Dateline NBC is airing a two-hour special Friday night on Michael Peterson, the one-time Durham socialite turned convicted killer.
Last month, Peterson entered an Alford plea to the charge of voluntary manslaughter for the death of his wife, Kathleen, in 2001. The plea allowed the novelist to accept a guilty verdict in what had been one of the longest trials in North Carolina history without admitting guilt.
According to a press release from NBC, “Down the Back Staircase ” will include interviews with Peterson as well as Kathleen’s sister, Candace Zamperini; Peterson’s daughters, Martha Ratliff and Margaret Ratliff; Peterson’s brother, Bill Peterson; Detective Art Holland; former Assistant District Attorney Freda Black; Peterson’s defense attorney, David Rudolf; and Kathleen’s daughter, Caitlin Atwater. (Atwater spoke to the INDY about her mother prior to Peterson’s plea deal.)

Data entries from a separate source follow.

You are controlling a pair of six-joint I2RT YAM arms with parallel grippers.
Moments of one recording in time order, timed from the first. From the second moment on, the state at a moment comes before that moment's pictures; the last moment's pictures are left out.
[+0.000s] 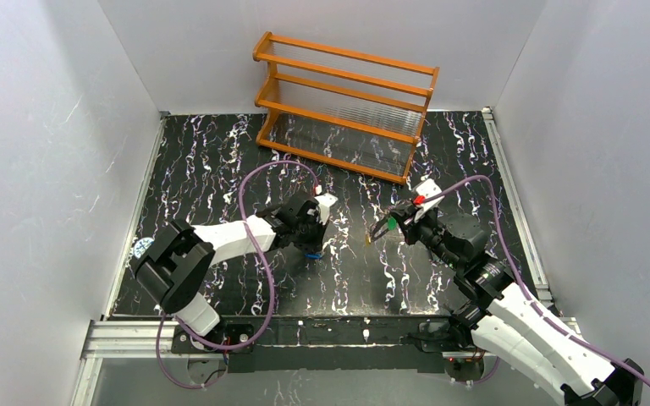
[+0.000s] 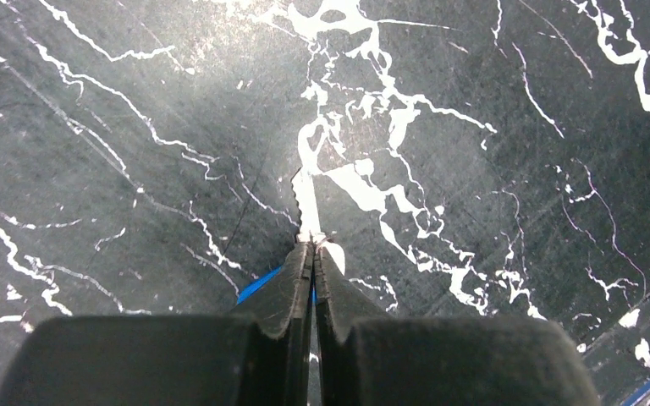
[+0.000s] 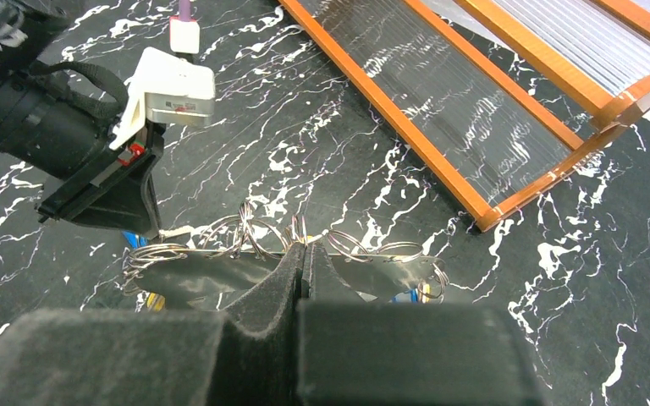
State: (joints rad) left arm -0.75 1.60 0.83 -0.17 0.17 -0.17; right arm 0.67 0.61 0.49 -0.03 0.00 -0.06
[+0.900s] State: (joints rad) left arm -0.75 1.08 0.85 -0.30 0.11 -0.09; right arm 0.67 0.95 0.58 -0.01 -0.42 -0.16
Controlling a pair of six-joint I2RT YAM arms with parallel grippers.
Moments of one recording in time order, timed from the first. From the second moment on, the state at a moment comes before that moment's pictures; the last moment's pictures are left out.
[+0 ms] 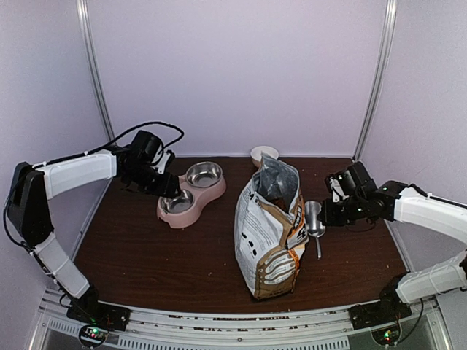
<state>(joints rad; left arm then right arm) -0.43 1.64 1.27 -0.61 0.06 -0.17 0.55 1.20 0.82 -0.53 0.04 0.53</state>
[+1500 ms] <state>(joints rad) -1.29 1.21 1.22 -0.24 -0.30 -0.60 1.01 1.23 1.40 -0.42 0.31 0.65</state>
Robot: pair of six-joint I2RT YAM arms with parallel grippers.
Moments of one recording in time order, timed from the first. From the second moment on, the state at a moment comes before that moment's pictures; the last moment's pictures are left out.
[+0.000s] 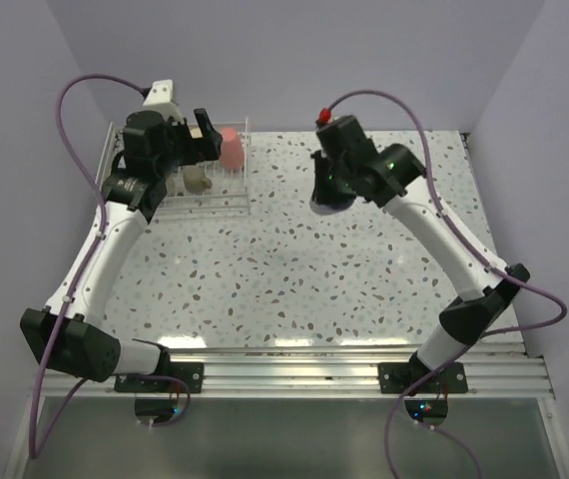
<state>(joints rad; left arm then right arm) -0.25 1.35 1.41 -0.32 -0.06 -0.28 0.74 1.62 1.89 -1.14 0.20 0.50</state>
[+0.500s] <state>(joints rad) 0.11 1.43 1.10 0.48 0.78 -0.93 0.29 1.65 1.54 -0.21 -0.55 1.21</state>
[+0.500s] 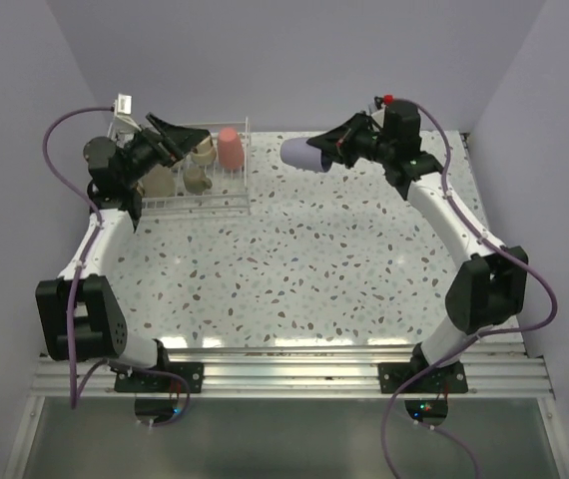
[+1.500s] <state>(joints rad) -0.09 1.65 1.05 1.19 0.86 -1.42 0.48 1.78 1.43 0.63 -0.61 1.82</state>
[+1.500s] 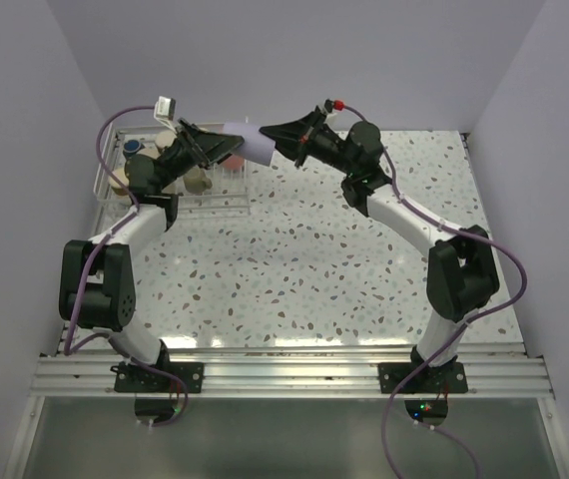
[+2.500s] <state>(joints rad) -0.09 1.63 1.16 0.87 0.88 -1.21 0.44 1.67 1.30 0.49 -0.66 1.65</state>
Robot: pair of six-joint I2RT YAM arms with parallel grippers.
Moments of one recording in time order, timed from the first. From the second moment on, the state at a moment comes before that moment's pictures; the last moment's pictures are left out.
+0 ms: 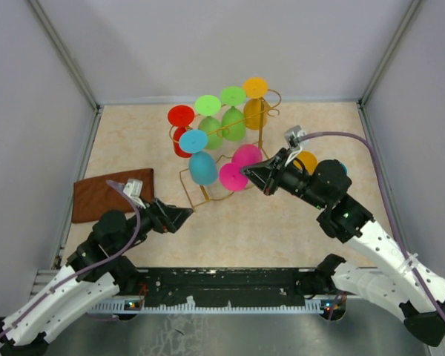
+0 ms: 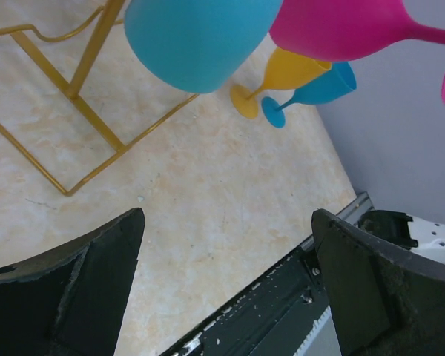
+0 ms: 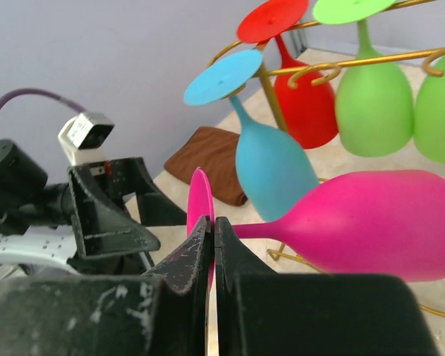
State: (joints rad) left arm -0.81 0.32 0.47 -0.31 -0.12 -0.73; right arm 0.73 0.82 0.89 -0.02 -0.23 0.44
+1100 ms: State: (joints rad) left arm -1.08 0.72 0.32 0.56 0.22 -0.89; right arm 0.73 0.65 0.60 0.13 -0.50 0.57
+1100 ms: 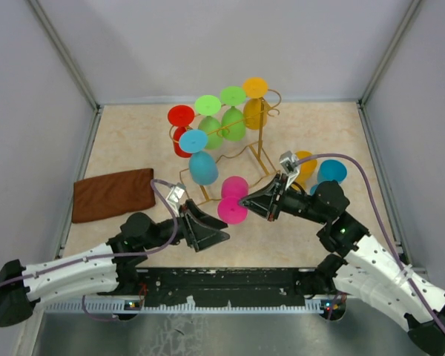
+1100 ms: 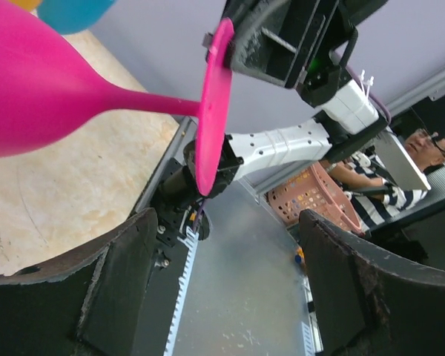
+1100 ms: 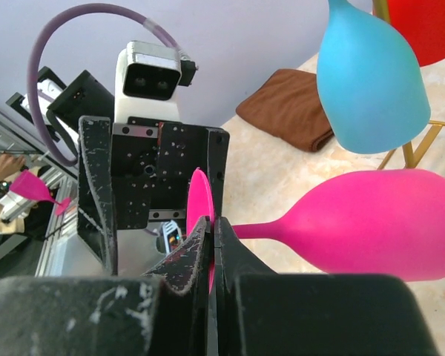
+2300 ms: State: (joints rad) left arm -1.11 0.85 0.26 0.87 0.12 -0.84; right arm 0.73 0.61 0.48 0.25 -0.59 0.66
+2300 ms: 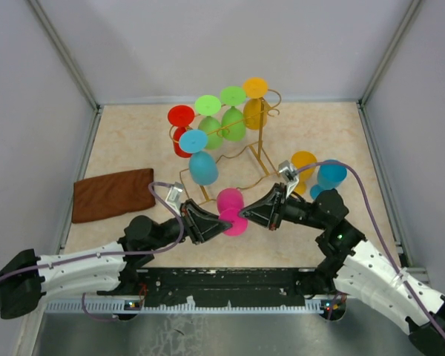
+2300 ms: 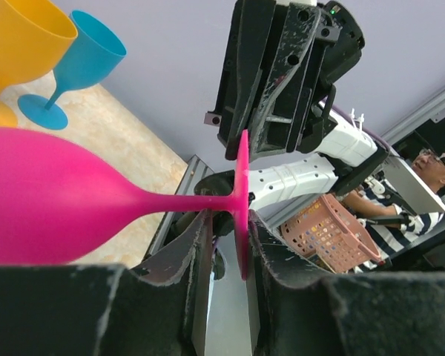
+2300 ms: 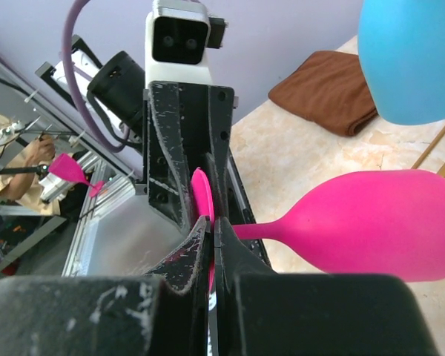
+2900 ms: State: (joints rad) left arm -1.11 0.91 0.30 0.82 0.25 -0.76; right arm 0.73 0.50 0.49 0.13 -0.49 0.60
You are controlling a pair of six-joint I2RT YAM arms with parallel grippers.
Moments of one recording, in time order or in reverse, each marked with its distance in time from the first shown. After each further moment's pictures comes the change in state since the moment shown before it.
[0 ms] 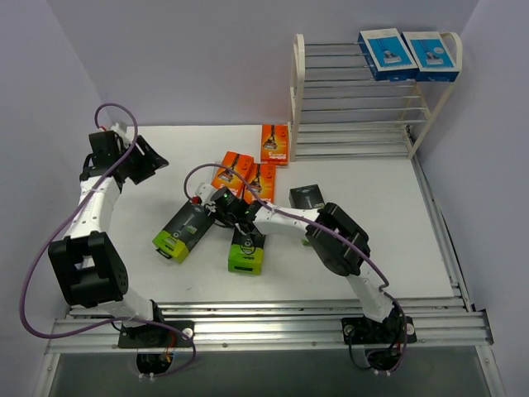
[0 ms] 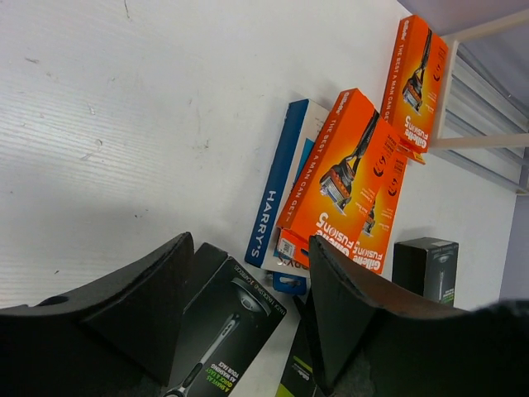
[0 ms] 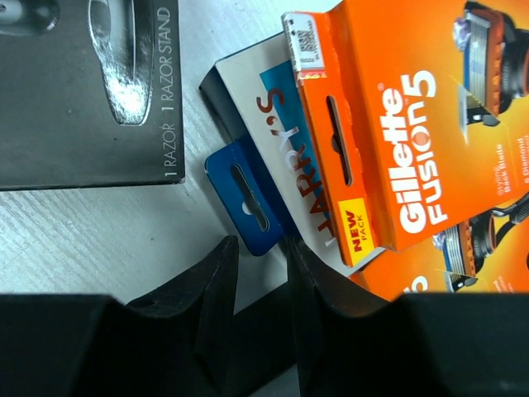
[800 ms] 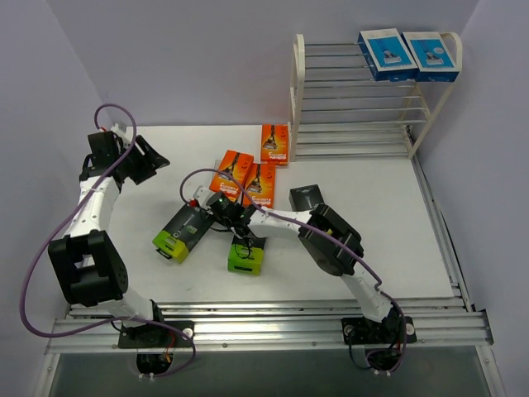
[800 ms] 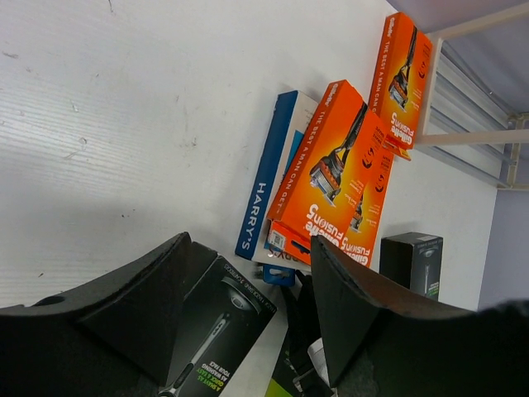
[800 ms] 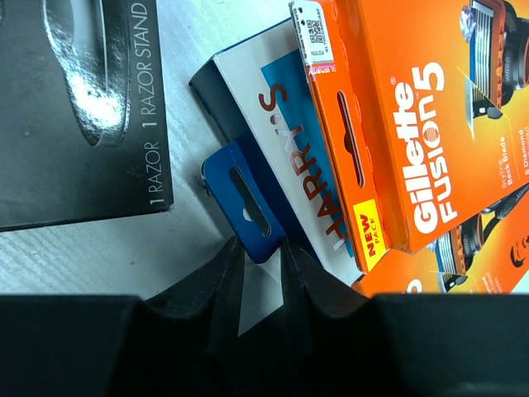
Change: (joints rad) left arm 0.010 0.009 -0.002 0.014 0.045 -0.023; right arm 0.019 0.061 0.031 0.018 0.105 -0.020
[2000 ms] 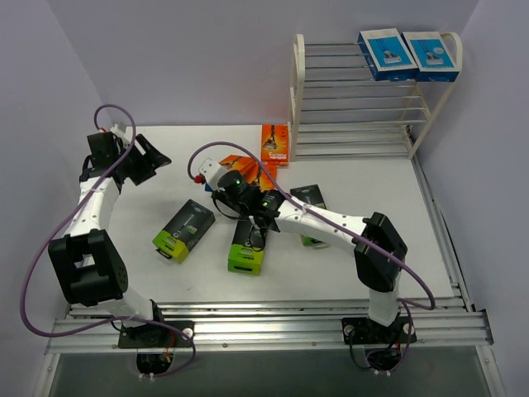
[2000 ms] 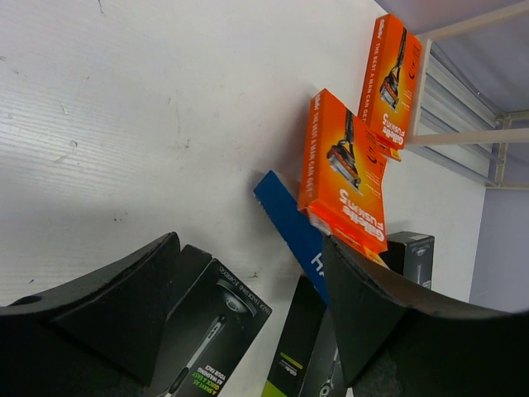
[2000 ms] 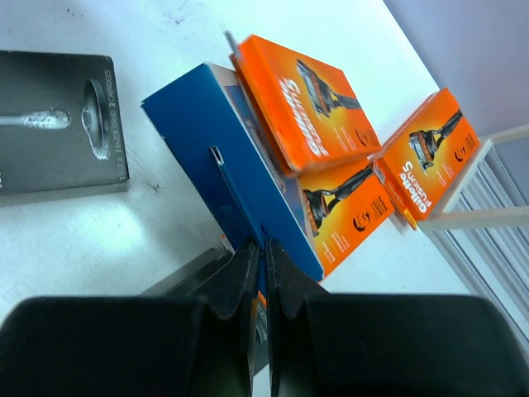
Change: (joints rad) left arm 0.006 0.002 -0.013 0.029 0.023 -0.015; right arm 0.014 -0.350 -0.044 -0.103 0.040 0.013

Dateline is billing the special, featuring correspondent Dennis Murphy, as “one of the most compelling mysteries we’ve ever covered as you haven’t heard it before.” In a clip, Peterson tells Murphy that taking the plea last month was “the most difficult decision I ever made in my life.”
Peterson has maintained for fifteen years that he not did kill his wife. He was convicted of murdering her in 2003, but that conviction was overturned in 2011 after a judge ruled that an SBI agent had misled jurors about his findings analyzing the blood at the Peterson’s Cedar Street home. Peterson was granted a retrial that was scheduled for May 2017. Instead, Peterson took the Alford plea, which let him walk out of Durham County Superior Court on February 24 a free man, having already served more than eight years in prison.